ESi's fire science team has a wealth of experience evaluating issues related to ignition, fire growth, flame spread and material fire performance. Their expertise spans a variety of complementary engineering and scientific disciplines which are critical to properly evaluating fire dynamics and fire behavior, including fire protection engineering, mechanical engineering, material behavior, and thermodynamics. In addition, they can employ the full range of fire analysis capabilities, including fire and computational fluid dynamics modeling, fire and flammability testing, and chemical analysis and testing.

During human history, accidental fires have brought destruction, fatalities, and injuries. To prevent these and understand why these events behave in such a way, fire science has developed models to predict such impacts. Fire modeling is the use of empirical and mathematical models to predict the thermal and species behavior during a prescribed fire. This estimation evaluates the numerical values of the expected temperatures and species concentrations during the event. These values are compared with known impact criteria for a detailed understanding of the scenario. Similar to fire modeling, blast dynamics modeling, gas dispersion modeling, and gas migration modeling through computational fluid dynamics (CFD) can be used to analyze consequences from other types of incidents including explosions, vessel ruptures, and leaks.

During an investigation, fire modeling can be used to verify the physical evidence and available information, providing a means for testing hypotheses. They can also be used to screen out unvalidated information. Arguments that are backed with a fire model are stronger because these are sustained by the science of the model, which has been verified and validated by numerous experiments, and is meticulously maintained to keep pace with the state of scientific knowledge. A model that agrees with the physical evidence provides a more conclusive understanding of the materials and human behaviors during an incident.
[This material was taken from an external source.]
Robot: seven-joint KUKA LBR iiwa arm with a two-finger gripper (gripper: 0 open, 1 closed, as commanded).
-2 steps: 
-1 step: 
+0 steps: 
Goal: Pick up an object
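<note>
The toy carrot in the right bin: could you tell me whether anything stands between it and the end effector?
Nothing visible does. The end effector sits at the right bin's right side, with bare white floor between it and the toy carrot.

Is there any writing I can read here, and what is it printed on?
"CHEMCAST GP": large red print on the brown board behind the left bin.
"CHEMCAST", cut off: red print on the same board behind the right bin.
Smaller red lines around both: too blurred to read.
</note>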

During risk assessments, the thermal and species behavior predicted are used to evaluate potential material and human impact, allowing for an assessment of the fire safety measures and systems design. Such a study permits an improvement of the safety measures and can prevent undesired human and business impacts.

ESi has the capability of performing fire or consequence modeling to support any client’s requirement, allowing for strong analysis results.